For those of you who run and are able to enjoy the process of running, the clarity of mind you receive, or the meditative thump of your feet as they turn over in perfect rhythm – I envy you. I am nothing like you, as I need to fight my own self minute by minute (even second by second) at times just to keep going. I have found it to become my own ultimate fighting challenge: The Battle of Me vs. Me.

One would imagine that I win either way if I am only battling myself. Clearly there can be only one winner, right? However, I do not always feel like I come out on top. My head screams at me throughout the run telling me a plethora of negative statements: “You will NEVER make it”, “You’re feet are burning”, “Your hip is aching”, “Your sports bra is chafing your underarm”, “You suck”, “This hurts”, “Stop already”, etc. My abdominals like to add into the chant and begin to threaten me with risky temporary feelings that are best described as a form of “loosening of the bowels”. The person who finishes the race with diarrhea running down their legs? That happens…trust me. I decide I need to pee immediately, but cannot stop anywhere. It goes on and on. Mindless chatter to accompany me as I go…my own twisted form of voices in my head.

Running has become my lesson in self battle. A challenge I fight with 3-4 times per week at the crack of dawn. I do this because I am never prouder of my body or mind when I complete a run. Never. The battle that I overcome in my head throughout my mileage, as I continue to go step by step, leads me to an unmatched sense of accomplishment. It is more than worth the pain, sweat, and fear of failure, because in spite of all the chatter, I can beat it.

What is your internal battle? Do you ever sit with yourself and really check in about what you are not doing in your life because you are afraid? Maybe you don’t try because you think you need to be perfect, you are too old, or you may fail. Push through.
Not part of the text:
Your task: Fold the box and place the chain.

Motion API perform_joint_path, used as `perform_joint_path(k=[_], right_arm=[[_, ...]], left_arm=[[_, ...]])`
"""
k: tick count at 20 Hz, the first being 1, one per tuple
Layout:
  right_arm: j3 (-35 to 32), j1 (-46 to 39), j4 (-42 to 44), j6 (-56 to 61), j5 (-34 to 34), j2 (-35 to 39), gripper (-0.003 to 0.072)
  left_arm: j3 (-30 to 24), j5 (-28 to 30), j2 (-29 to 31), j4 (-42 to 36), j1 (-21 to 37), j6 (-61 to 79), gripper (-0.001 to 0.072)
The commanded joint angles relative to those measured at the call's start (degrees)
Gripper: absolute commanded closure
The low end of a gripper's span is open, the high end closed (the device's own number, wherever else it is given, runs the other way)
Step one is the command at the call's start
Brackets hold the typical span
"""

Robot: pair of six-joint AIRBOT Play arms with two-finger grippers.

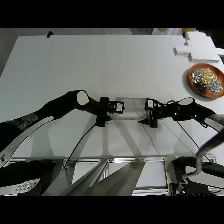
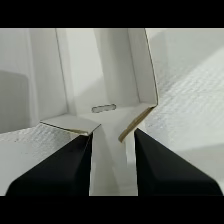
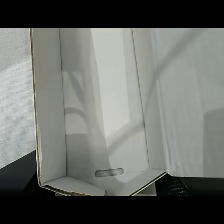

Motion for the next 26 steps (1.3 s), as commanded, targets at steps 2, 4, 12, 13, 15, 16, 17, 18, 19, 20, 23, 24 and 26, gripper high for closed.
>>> perform_joint_path(k=[2,4,12,13,15,16,17,18,19,20,23,24,26], right_arm=[[0.0,0.0,0.0,0.0,0.0,0.0,0.0228],[0.0,0.0,0.0,0.0,0.0,0.0,0.0228],[0.0,0.0,0.0,0.0,0.0,0.0,0.0228],[0.0,0.0,0.0,0.0,0.0,0.0,0.0228],[0.0,0.0,0.0,0.0,0.0,0.0,0.0228],[0.0,0.0,0.0,0.0,0.0,0.0,0.0228],[0.0,0.0,0.0,0.0,0.0,0.0,0.0228],[0.0,0.0,0.0,0.0,0.0,0.0,0.0228],[0.0,0.0,0.0,0.0,0.0,0.0,0.0228],[0.0,0.0,0.0,0.0,0.0,0.0,0.0228],[0.0,0.0,0.0,0.0,0.0,0.0,0.0228],[0.0,0.0,0.0,0.0,0.0,0.0,0.0228],[0.0,0.0,0.0,0.0,0.0,0.0,0.0228]], left_arm=[[0.0,3.1,-0.1,-2.1,-0.2,0.1,0.0452],[0.0,3.7,-0.1,-3.3,-0.5,0.1,0.0561],[0.0,7.5,-0.7,-8.1,-3.0,0.1,0.0578],[0.0,7.8,-1.2,-9.3,-3.4,0.2,0.0564],[0.0,7.1,-2.2,-9.3,-4.1,0.1,0.0343],[0.0,6.8,-2.4,-9.3,-4.4,-0.1,0.0299],[0.0,6.5,-2.4,-9.3,-4.4,-0.1,0.0299],[0.0,6.3,-2.2,-9.3,-4.3,-0.1,0.0299],[0.0,6.0,-1.8,-9.0,-4.2,-1.1,0.0302],[0.0,5.9,-1.2,-7.9,-3.8,-3.5,0.0320],[0.0,2.0,2.8,0.8,-2.1,-17.6,0.0597],[0.0,-0.8,4.8,4.6,-1.3,-23.1,0.0656],[0.0,-5.5,9.1,12.5,0.5,-36.4,0.0706]])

We are nothing more than a compilation of our actions and choices in this world. What do your choices say about you?

Decide that you are willing to take a risk. Know that it will be hard, you will fall down, look less than graceful, or be a beginner. A beginner!!! What a terrifying concept -such a dreaded word. Trust me when I share with you that as an ex smoker who couldn’t run a mile at 38, I know what it feels like to begin something later in life. It is NEVER too late. What would you do? What would it take for you to make a commitment to yourself to try it? You will fall down. You will look like a newbie, you will not do very well to start – so what! Do it anyway. You do not need to compete with the Lolo’s or Gazelles out there…you simply need to compete with yourself. You vs. You. Your goal is to try to do a little better than you did the day before, and most importantly, just keep going. Decide you will NOT give up on you.
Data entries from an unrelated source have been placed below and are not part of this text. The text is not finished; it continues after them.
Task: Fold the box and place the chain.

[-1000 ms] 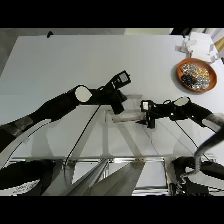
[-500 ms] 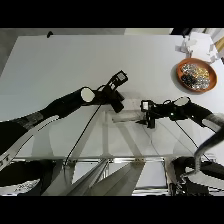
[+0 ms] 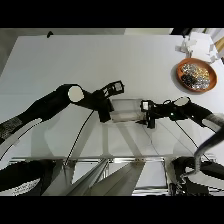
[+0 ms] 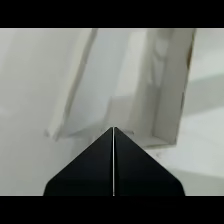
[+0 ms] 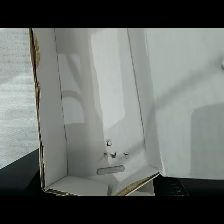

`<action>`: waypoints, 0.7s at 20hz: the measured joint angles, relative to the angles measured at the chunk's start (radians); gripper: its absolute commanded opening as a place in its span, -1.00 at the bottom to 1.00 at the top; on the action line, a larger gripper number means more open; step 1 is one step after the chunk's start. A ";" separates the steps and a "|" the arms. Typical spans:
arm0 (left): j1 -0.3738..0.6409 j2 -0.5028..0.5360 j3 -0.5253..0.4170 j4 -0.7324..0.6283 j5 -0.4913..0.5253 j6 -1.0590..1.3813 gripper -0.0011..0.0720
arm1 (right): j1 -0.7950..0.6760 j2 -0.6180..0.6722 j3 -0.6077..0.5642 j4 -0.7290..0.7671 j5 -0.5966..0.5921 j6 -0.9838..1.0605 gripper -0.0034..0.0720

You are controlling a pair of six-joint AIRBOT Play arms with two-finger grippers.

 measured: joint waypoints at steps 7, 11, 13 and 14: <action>0.014 0.008 -0.106 0.054 -0.044 0.014 -0.94 | 0.000 0.000 0.000 0.000 0.000 0.000 0.19; 0.046 0.008 -0.122 0.085 -0.043 0.044 -0.15 | 0.000 0.000 0.000 0.000 0.001 0.000 0.19; 0.055 0.008 -0.124 0.091 -0.021 0.116 0.00 | 0.000 0.000 0.000 0.000 0.001 0.000 0.19; 0.058 0.008 -0.125 0.092 -0.002 0.165 0.02 | 0.000 0.000 0.000 0.000 0.001 0.000 0.19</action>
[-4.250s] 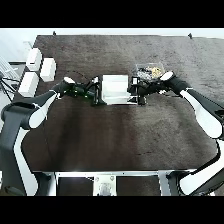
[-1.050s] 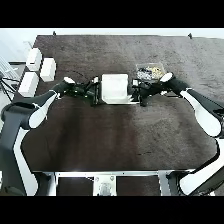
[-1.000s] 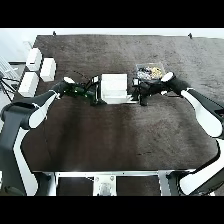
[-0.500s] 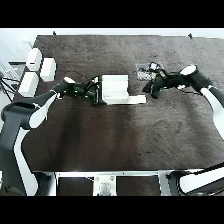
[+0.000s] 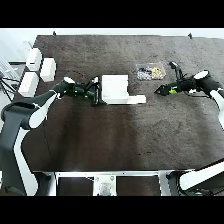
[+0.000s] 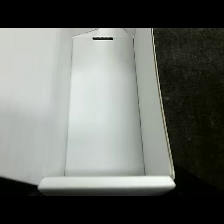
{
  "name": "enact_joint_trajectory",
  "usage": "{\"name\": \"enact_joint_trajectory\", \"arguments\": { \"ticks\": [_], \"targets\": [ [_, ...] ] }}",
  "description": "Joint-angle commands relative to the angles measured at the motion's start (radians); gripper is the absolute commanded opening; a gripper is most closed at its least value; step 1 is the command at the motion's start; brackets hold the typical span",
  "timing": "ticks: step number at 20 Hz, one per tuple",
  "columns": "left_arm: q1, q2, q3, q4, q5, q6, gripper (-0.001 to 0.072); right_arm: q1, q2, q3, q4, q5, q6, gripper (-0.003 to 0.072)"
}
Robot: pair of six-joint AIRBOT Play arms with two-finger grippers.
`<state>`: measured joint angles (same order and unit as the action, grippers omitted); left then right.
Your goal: Fold the box and place the chain.
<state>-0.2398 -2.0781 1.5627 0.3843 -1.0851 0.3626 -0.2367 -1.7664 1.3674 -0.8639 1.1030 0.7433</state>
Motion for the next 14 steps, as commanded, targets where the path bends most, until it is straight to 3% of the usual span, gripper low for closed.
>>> {"name": "enact_joint_trajectory", "arguments": {
  "ticks": [1, 11, 14],
  "targets": [
    [0.0, 0.0, 0.0, 0.0, -0.001, 0.0, 0.0356, 0.018, -0.065, 0.0, -0.001, 0.029, 0.096, 0.001],
    [0.0, 0.0, 0.0, 0.0, -0.001, 0.0, 0.0356, 0.131, -0.129, 0.017, 0.115, 0.088, 0.136, 0.001],
    [0.0, 0.0, 0.0, 0.0, -0.001, 0.0, 0.0356, 0.131, -0.129, 0.063, 0.184, 0.161, 0.136, 0.001]
  ]
}}
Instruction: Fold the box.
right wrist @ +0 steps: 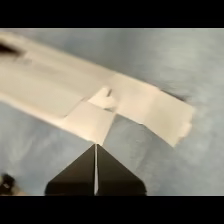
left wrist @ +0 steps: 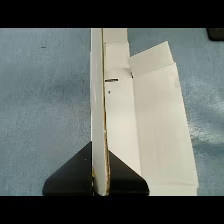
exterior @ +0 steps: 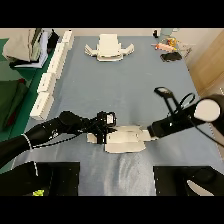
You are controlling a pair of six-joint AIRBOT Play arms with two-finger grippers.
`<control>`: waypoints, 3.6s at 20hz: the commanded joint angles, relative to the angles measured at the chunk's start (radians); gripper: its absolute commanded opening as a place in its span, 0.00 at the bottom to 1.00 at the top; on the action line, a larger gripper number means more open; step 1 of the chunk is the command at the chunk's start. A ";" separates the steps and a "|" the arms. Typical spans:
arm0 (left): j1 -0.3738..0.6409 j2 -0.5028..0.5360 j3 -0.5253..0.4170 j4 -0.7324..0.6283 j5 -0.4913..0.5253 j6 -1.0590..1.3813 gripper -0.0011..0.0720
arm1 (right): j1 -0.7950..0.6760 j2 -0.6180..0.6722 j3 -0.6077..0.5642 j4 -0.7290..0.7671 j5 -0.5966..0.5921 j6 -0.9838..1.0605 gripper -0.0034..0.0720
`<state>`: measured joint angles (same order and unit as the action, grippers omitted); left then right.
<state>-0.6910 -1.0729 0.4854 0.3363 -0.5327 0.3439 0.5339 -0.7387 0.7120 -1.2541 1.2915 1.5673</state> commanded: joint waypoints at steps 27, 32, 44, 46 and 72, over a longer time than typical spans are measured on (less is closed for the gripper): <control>0.000 0.001 0.000 0.000 0.001 0.000 0.04 | 0.397 0.027 -0.240 -0.471 -0.458 -0.068 0.91; 0.000 0.001 0.000 0.000 0.001 0.000 0.04 | 0.397 -0.047 -0.240 -0.497 -0.475 -0.031 0.92; 0.000 0.001 0.000 0.000 0.001 0.000 0.04 | 0.195 -0.053 -0.237 -0.202 -0.528 -0.580 1.00; 0.000 0.001 0.000 0.000 0.002 0.000 0.04 | 0.057 -0.062 -0.239 0.093 -0.492 -0.995 1.00; -0.001 0.001 0.000 0.000 0.000 0.000 0.04 | -0.143 -0.241 -0.238 0.449 -0.433 -1.563 0.99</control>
<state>-0.6918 -1.0729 0.4854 0.3367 -0.5320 0.3435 0.3927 -0.9794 0.4747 -0.7933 0.8410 0.0765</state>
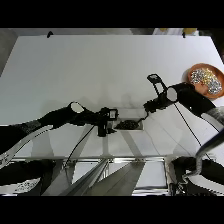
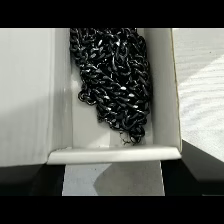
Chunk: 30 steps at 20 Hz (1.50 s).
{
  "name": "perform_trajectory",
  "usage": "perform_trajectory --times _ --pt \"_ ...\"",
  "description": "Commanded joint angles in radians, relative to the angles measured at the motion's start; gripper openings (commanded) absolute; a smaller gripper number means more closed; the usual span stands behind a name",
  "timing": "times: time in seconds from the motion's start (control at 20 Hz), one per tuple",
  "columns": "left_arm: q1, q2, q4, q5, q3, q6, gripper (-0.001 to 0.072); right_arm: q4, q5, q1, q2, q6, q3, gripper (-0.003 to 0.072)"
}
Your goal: Fold the box and place the chain.
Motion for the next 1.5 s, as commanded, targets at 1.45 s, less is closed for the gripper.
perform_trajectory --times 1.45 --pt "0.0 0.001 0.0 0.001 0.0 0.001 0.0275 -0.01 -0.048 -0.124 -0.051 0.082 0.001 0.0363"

As I prepare to run my fifth 1/2 marathon I tell you that it is possible and worth it to push yourself beyond your imagination. I cried after finishing my first half marathon from a combination of triumph and pain (my body felt like it got hit by a mack truck), but that medal was heavy against my swelling chest and the weight of it was immense. I may never run a full marathon or ultra; however, in the battle that I need to fight just to push myself through, I come out a winner. Hold yourself accountable and just go forward. Move one step at a time towards your own fears by making them the goals you pursue. Sometimes you need to do this in spite of yourself.